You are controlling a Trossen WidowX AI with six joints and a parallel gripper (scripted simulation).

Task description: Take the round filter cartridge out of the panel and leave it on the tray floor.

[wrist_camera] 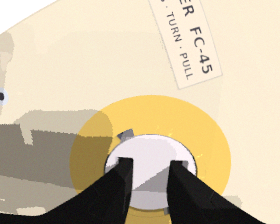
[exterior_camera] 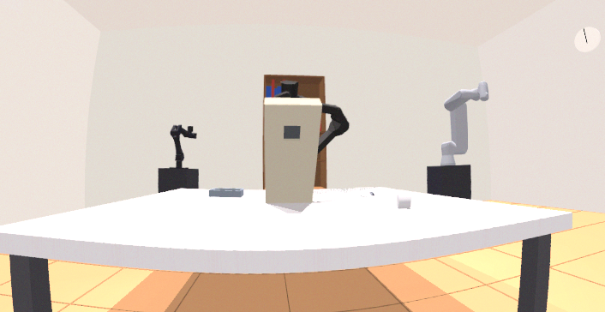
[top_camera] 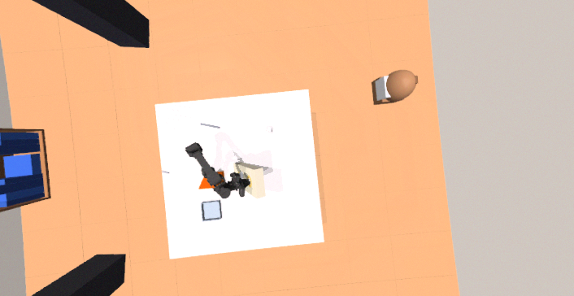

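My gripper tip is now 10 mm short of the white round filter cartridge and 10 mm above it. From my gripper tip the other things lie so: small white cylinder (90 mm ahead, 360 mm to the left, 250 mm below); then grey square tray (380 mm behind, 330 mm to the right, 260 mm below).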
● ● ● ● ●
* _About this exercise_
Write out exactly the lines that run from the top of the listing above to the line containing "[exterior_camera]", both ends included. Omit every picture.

* _Task response_
You are controlling a Trossen WidowX AI with six joints and a parallel gripper (scripted simulation).

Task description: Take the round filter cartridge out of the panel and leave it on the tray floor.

[wrist_camera] 
[exterior_camera] 

No part of the exercise remains open.